▸ **Activity**
Retrieve every line of the data holding the word "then".

[Collected data]

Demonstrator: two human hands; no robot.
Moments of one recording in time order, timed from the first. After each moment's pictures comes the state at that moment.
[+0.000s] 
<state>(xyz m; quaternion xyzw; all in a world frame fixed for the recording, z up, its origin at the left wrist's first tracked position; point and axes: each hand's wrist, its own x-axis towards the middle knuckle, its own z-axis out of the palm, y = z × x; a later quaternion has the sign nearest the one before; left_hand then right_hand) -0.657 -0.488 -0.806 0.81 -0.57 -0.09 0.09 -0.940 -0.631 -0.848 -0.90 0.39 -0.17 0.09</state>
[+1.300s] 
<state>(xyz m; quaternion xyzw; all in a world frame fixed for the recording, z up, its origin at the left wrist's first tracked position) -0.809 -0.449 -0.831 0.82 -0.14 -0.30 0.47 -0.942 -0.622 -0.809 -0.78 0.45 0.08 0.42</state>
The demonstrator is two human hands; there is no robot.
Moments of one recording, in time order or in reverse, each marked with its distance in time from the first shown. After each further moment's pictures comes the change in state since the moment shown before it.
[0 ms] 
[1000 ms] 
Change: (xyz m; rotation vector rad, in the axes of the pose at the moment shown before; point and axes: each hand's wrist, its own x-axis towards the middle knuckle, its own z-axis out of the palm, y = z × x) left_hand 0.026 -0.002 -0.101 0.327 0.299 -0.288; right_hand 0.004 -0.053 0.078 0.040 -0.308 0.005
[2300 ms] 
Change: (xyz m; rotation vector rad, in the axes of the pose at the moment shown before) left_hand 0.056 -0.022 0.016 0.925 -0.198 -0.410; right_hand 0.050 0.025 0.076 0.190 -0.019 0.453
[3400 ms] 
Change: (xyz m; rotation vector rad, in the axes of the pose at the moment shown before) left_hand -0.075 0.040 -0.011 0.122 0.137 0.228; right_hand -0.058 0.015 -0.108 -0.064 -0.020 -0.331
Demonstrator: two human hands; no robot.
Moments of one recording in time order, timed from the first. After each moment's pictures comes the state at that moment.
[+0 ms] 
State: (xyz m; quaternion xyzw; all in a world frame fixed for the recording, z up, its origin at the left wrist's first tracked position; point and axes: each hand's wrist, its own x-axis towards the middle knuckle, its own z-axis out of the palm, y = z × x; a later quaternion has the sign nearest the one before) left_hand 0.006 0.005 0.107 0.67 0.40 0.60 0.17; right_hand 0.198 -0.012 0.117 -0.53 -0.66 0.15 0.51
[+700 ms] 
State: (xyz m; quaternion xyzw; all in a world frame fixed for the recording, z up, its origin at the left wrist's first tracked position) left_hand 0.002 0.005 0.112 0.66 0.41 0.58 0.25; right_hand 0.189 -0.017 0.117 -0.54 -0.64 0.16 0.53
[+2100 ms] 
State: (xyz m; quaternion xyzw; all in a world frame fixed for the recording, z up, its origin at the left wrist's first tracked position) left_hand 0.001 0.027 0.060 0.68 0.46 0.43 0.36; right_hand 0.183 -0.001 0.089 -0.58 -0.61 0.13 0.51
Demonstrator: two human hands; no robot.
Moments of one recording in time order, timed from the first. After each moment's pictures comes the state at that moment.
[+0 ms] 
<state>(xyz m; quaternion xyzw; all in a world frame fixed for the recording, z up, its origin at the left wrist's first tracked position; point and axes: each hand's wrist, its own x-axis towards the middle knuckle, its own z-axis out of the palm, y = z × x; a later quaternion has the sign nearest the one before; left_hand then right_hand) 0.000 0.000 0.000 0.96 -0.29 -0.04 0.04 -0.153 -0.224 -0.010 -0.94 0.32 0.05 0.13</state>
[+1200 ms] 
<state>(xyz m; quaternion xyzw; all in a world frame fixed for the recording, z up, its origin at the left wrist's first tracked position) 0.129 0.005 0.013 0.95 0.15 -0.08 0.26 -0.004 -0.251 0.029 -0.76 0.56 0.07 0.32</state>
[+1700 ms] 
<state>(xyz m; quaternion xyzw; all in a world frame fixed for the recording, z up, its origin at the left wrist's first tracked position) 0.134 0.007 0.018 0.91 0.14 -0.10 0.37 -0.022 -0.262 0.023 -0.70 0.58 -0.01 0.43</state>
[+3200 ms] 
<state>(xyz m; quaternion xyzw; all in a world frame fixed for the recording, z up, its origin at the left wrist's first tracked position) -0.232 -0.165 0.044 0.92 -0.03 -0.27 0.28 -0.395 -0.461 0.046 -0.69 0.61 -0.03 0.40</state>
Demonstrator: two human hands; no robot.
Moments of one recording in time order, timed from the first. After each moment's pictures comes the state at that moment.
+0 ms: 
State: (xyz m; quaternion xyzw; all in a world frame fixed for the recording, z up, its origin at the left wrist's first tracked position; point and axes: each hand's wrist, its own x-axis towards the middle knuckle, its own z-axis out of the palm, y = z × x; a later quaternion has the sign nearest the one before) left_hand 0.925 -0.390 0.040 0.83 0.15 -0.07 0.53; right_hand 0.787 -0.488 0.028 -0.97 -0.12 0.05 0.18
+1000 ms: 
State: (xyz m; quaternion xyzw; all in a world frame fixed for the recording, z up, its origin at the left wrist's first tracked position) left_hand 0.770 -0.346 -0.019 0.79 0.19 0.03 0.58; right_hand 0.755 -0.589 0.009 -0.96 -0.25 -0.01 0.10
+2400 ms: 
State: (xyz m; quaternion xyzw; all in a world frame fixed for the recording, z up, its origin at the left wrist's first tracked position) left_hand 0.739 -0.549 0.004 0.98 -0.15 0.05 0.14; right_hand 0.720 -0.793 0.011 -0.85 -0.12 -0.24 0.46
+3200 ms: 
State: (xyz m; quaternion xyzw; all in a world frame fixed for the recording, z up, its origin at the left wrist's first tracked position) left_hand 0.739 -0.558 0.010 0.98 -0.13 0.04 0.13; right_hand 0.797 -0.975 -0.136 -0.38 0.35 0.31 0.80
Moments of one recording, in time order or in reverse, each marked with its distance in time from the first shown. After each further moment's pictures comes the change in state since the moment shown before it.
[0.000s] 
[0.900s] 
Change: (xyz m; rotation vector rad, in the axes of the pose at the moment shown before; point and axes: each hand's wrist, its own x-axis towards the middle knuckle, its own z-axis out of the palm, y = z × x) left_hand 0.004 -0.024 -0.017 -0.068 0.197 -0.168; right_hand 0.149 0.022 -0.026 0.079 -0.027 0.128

▸ **Completed task**
<state>(xyz m; quaternion xyzw; all in a world frame fixed for the recording, z up, its origin at the left wrist's first tracked position; point and axes: each hand's wrist, its own x-axis towards the middle knuckle, its own z-axis out of the palm, y = z × x; a later quaternion has the sign nearest the one before; left_hand then right_hand) -0.657 -0.488 -0.806 0.81 -0.57 -0.09 0.09 -0.940 -0.631 -0.848 -0.90 0.39 -0.17 0.09</state>
<state>(xyz m; quaternion xyzw; all in a world frame fixed for the recording, z up, its origin at the left wrist's first tracked position; point and axes: each hand's wrist, its own x-axis towards the middle knuckle, its own z-axis out of the palm, y = z × x; a later quaternion has the sign nearest the one before; left_hand then right_hand) 0.000 0.000 0.000 0.96 -0.29 -0.04 0.04 -0.153 -0.224 -0.010 -0.94 0.32 0.05 0.13</state>

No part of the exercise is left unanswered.